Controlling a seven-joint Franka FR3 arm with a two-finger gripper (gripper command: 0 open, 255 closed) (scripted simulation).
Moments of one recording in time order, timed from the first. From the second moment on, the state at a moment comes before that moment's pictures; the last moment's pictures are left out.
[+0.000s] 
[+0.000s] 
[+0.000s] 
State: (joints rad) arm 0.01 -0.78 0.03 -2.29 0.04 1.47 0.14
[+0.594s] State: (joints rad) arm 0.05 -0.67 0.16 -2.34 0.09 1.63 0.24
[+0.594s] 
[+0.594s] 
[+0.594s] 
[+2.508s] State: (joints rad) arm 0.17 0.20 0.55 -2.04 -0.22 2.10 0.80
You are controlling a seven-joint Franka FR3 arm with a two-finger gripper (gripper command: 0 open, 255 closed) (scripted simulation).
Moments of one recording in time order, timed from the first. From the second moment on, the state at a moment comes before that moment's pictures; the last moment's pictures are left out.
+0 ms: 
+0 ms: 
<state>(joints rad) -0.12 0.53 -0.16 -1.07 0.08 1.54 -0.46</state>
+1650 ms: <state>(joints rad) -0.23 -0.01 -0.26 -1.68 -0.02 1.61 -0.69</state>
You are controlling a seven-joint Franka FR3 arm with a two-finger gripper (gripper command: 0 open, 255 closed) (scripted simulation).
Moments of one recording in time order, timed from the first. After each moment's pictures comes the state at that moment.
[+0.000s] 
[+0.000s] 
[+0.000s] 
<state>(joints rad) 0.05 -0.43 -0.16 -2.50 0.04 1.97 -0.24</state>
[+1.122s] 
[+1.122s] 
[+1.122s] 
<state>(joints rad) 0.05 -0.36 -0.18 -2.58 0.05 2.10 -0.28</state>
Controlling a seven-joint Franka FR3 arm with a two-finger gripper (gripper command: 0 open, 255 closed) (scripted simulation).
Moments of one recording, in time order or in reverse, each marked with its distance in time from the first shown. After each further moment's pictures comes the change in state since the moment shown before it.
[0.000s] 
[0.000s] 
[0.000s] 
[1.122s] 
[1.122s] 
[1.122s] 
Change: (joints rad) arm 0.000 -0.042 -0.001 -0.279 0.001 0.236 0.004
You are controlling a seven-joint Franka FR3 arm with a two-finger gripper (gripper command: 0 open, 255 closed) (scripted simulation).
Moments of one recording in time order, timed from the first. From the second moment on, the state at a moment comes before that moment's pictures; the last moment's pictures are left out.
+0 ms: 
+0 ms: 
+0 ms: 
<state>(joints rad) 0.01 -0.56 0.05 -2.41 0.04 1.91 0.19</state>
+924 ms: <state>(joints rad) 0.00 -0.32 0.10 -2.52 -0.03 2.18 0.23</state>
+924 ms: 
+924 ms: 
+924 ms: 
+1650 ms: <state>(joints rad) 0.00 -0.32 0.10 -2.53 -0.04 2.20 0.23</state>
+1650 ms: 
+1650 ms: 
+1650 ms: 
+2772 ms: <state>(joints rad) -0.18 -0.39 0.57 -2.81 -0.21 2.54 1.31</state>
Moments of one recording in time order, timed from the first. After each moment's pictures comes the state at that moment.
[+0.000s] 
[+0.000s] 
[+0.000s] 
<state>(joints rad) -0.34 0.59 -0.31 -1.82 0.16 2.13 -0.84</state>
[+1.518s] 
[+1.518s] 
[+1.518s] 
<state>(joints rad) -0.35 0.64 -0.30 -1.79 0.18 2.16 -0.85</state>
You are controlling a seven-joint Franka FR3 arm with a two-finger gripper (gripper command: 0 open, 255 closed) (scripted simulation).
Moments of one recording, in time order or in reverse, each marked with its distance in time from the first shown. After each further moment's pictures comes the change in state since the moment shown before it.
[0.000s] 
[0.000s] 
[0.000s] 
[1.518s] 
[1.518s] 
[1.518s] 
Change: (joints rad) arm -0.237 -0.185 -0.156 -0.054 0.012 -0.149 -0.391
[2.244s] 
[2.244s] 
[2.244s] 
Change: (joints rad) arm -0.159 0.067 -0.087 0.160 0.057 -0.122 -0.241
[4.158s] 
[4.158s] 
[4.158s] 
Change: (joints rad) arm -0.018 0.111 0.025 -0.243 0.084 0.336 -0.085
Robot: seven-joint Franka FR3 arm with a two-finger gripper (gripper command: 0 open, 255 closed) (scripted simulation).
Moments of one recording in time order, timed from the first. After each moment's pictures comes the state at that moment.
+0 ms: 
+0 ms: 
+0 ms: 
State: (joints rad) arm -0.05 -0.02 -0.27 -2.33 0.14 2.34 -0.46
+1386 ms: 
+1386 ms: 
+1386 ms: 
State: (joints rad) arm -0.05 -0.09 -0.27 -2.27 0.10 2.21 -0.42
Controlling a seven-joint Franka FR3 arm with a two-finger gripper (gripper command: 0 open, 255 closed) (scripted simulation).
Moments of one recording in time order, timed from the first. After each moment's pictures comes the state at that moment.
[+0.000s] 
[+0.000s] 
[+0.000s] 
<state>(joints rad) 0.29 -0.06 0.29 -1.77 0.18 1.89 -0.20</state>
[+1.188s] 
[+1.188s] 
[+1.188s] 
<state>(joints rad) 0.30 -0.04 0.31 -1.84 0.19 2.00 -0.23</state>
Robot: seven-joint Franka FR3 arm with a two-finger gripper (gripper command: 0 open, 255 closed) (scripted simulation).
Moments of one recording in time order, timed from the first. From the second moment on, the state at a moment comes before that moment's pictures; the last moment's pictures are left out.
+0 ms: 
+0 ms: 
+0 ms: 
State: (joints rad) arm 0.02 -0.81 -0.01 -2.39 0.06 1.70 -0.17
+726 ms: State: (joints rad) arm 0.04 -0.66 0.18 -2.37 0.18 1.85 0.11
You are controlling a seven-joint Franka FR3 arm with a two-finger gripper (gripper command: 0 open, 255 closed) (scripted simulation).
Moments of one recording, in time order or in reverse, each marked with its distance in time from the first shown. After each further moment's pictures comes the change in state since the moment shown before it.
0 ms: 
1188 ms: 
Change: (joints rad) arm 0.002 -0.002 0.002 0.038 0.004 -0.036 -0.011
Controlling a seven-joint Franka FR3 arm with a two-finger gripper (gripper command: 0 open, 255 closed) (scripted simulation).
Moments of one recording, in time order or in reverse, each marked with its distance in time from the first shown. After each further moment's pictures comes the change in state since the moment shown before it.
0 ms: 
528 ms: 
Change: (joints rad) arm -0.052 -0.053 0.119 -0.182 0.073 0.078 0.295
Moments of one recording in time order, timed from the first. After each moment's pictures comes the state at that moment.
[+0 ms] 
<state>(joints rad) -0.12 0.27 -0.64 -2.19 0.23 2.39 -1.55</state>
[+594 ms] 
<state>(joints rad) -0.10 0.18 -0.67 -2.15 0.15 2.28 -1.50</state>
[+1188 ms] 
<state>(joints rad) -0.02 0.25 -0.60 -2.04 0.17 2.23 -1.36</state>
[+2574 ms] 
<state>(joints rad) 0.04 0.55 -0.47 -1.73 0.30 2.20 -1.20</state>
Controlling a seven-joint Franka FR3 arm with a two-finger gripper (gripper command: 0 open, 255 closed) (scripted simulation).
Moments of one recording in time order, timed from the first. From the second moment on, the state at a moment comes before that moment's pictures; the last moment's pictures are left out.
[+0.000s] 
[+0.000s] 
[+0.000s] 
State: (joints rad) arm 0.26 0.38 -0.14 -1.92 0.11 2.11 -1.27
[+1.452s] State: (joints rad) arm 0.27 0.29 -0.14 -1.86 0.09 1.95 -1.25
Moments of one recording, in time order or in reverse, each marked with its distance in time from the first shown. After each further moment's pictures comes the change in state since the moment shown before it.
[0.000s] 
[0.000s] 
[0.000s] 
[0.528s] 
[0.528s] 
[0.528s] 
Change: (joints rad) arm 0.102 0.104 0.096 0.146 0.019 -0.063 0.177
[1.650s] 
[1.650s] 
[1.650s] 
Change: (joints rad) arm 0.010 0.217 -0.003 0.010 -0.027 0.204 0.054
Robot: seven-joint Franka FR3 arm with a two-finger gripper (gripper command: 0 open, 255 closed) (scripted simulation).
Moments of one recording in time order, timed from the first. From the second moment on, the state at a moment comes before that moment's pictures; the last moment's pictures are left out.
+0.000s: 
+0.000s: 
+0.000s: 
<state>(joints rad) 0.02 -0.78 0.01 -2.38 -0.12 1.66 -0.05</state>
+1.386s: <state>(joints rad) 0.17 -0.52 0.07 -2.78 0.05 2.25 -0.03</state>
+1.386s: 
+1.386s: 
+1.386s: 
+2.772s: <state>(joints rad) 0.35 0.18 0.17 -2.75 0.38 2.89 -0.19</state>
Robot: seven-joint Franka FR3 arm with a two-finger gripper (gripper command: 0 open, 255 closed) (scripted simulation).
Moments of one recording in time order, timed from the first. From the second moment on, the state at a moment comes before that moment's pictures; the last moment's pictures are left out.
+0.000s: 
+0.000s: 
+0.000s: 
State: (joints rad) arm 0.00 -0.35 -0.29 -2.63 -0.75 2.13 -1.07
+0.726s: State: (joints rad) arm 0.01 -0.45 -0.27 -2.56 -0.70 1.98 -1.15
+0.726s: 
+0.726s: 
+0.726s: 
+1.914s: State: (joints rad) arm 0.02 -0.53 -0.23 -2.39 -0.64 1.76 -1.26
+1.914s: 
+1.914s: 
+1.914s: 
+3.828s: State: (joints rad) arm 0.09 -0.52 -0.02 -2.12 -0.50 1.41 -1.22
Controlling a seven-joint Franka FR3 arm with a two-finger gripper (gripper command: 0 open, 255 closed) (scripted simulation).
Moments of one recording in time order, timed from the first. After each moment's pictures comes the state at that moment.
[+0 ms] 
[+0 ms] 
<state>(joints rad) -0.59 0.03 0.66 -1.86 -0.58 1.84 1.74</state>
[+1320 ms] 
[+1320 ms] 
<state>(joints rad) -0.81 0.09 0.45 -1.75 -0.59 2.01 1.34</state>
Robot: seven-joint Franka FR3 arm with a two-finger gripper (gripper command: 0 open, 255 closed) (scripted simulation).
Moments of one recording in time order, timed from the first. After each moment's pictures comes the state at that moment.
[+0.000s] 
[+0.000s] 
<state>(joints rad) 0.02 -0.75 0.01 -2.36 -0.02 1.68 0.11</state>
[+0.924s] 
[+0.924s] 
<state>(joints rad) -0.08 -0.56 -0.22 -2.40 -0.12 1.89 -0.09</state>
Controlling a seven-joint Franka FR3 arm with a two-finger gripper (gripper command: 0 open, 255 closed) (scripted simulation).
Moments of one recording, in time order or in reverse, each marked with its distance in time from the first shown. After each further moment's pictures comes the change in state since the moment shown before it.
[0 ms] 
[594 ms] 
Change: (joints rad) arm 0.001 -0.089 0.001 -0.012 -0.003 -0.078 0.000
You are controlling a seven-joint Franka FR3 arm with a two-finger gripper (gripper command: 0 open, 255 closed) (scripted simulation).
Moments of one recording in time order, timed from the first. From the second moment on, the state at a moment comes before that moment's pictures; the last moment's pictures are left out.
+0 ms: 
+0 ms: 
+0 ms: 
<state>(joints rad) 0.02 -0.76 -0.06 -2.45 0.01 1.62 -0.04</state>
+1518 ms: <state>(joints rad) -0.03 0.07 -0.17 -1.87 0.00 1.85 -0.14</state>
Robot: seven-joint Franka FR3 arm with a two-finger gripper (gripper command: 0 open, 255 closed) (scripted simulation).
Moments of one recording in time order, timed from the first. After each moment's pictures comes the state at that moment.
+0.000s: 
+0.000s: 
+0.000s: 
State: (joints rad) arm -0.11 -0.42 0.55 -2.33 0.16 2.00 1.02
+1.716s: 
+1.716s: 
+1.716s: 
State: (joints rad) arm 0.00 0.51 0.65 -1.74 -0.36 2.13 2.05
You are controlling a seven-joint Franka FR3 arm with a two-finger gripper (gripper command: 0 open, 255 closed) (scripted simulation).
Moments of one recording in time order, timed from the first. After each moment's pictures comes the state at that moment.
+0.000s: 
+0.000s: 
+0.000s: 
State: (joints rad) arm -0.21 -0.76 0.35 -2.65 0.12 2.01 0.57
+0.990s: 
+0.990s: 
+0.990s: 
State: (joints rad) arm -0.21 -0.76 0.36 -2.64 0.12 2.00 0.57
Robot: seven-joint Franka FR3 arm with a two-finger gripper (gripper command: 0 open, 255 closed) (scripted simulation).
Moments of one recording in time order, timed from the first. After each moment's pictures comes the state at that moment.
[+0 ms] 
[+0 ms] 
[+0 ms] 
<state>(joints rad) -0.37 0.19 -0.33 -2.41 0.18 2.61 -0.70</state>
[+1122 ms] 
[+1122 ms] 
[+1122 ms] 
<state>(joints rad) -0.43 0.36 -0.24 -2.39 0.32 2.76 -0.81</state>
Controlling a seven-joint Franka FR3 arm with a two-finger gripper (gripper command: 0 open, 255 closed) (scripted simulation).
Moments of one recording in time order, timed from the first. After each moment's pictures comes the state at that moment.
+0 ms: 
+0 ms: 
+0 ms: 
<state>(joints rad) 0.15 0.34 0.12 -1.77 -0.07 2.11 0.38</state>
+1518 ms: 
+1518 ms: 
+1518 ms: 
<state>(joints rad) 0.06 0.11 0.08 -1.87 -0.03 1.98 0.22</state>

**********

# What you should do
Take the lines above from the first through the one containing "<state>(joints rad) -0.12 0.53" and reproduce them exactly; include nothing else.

# Answer to this exercise
Controlling a seven-joint Franka FR3 arm with a two-finger gripper (gripper command: 0 open, 255 closed) (scripted simulation).
Moments of one recording in time order, timed from the first. From the second moment on, the state at a moment comes before that moment's pictures; the last moment's pictures are left out.
[+0.000s] 
[+0.000s] 
[+0.000s] 
State: (joints rad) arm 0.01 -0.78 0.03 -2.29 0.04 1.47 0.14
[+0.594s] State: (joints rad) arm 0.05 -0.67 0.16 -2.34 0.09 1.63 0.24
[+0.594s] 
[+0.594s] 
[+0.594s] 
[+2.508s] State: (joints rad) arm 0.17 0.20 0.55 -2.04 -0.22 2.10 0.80
You are controlling a seven-joint Franka FR3 arm with a two-finger gripper (gripper command: 0 open, 255 closed) (scripted simulation).
Moments of one recording in time order, timed from the first. From the second moment on, the state at a moment comes before that moment's pictures; the last moment's pictures are left out.
+0 ms: 
+0 ms: 
<state>(joints rad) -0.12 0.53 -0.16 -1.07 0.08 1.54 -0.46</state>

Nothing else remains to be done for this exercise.